Them 26RS's just seem to be filling the ranks....Welcome aboard. Your gonna love the 26RS. We put about 3000 miles on ours last year, and plan to do at least that much this year.

Tim


----------



## NDJollyMon (Aug 22, 2003)

Welcome aboard! Glad you joined us!


----------



## 1stTimeAround (Sep 22, 2004)

Kristi,

Welcome! Always good to have another active member of the forum! Great folks hear with sound advice.

Humor is free, sanity costs extra! That would be the sanity you have to replace while trying to do all the cool mods!!!









Jason


----------



## camping479 (Aug 27, 2003)

Welcome aboard


----------



## KristiC0776 (Mar 2, 2005)

Thanks everyone for the warm welcome. I hope to be on the board for a long time.


----------



## rennerbee (Jul 25, 2004)

RAISE THE ROOF FOR ANOTHER 26!!!









Seriously, congratulations on your purchase and surviving the maiden voyage drive! Yikes! I'd be running into the house too after that!

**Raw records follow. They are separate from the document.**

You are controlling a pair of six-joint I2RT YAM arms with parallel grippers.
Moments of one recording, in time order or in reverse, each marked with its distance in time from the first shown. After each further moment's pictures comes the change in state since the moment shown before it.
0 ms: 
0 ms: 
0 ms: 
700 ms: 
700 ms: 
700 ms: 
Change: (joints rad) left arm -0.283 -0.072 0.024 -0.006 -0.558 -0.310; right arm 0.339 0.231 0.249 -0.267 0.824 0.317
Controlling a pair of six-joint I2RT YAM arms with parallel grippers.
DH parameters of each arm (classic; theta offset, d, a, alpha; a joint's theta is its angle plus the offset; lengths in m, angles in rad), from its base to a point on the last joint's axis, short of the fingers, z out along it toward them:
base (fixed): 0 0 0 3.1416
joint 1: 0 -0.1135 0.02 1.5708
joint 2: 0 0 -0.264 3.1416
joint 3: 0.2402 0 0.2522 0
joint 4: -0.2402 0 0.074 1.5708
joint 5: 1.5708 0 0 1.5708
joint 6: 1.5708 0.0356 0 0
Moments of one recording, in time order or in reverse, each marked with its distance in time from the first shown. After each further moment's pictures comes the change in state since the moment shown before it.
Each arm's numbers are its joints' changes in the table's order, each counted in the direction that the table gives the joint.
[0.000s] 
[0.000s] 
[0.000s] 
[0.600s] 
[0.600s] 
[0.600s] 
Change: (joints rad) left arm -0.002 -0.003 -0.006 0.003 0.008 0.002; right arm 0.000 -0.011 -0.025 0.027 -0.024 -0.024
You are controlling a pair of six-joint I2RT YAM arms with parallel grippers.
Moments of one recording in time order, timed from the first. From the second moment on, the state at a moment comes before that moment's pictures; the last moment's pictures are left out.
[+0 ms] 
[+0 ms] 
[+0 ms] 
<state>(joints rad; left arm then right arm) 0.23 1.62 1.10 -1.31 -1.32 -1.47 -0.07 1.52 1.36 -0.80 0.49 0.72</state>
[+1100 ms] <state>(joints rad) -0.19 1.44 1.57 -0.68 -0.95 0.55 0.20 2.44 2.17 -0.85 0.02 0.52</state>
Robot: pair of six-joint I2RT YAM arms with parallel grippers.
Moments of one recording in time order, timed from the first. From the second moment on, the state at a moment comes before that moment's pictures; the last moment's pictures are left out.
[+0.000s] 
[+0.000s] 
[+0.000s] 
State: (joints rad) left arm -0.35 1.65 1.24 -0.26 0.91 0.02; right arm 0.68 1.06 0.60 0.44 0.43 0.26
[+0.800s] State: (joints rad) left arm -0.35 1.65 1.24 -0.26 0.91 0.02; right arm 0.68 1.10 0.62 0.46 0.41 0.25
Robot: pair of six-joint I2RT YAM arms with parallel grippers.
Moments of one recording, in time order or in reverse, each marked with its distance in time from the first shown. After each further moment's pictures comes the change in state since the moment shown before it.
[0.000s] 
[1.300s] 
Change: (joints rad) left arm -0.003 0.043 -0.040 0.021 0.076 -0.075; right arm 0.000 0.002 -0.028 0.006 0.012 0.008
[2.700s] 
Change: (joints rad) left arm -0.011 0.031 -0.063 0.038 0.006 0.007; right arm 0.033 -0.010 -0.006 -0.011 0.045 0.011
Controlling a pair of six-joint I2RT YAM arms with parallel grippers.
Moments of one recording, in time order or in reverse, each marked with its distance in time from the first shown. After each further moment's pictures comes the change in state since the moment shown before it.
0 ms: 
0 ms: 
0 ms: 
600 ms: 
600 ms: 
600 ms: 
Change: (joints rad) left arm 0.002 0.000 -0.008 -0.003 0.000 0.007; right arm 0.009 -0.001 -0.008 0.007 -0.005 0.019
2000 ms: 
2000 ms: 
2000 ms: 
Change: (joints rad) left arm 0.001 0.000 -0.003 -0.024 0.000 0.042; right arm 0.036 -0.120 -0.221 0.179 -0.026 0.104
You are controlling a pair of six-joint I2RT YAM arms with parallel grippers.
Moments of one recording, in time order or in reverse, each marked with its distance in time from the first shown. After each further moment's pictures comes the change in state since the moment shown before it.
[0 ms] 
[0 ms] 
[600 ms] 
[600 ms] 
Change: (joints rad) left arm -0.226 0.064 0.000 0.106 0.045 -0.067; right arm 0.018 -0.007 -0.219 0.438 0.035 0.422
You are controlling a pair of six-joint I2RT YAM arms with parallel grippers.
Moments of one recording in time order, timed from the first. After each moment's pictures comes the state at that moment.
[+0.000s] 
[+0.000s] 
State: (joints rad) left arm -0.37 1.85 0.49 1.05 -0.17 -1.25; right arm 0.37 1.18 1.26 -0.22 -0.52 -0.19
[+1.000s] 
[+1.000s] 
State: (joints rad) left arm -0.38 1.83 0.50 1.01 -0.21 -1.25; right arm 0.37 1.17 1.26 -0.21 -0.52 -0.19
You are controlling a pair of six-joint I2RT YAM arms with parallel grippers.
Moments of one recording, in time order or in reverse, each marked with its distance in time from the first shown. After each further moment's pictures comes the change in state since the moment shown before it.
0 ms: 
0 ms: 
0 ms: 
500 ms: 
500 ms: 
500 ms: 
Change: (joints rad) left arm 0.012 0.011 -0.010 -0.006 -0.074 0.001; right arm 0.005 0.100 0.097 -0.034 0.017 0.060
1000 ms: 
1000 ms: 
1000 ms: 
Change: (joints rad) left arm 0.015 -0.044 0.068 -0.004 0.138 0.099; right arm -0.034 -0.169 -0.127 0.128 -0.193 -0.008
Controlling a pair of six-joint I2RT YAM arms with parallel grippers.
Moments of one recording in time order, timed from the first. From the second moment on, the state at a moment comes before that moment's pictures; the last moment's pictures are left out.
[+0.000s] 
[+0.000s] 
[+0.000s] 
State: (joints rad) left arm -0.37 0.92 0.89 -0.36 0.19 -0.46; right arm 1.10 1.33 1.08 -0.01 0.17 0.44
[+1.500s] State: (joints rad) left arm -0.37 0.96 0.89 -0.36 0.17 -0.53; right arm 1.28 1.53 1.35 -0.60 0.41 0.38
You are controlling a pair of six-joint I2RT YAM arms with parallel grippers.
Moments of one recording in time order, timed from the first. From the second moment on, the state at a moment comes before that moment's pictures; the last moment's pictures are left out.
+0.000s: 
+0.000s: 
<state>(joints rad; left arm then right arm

Welcome to Outbackers! action


----------



## Oregon_Camper (Sep 13, 2004)

Congrats and Welcome to the group. There are a bunch of great people here and TONS of good advice.

I get mine in 3 days....

Jim


----------



## luv2rv (Jun 21, 2004)

Welcome and enjoy!

Take your time getting comfortable towing and you will be fine.

Wayne


----------



## shake1969 (Sep 21, 2004)

Welcome! You'll get the hang of it.

SKI UTAH!


----------



## drobe5150 (Jan 21, 2005)

hi kristi & charles action congrats on the new rig, and welcome to outbackers.


----------



## Drifter (Aug 22, 2004)

hey Christa and Charles action

Welcome and make yourself to home. Plent of 26ers around here that need your help (I'm not one of them - I'm only up to 23)









Best of luck to you and remember we're all in this together.


----------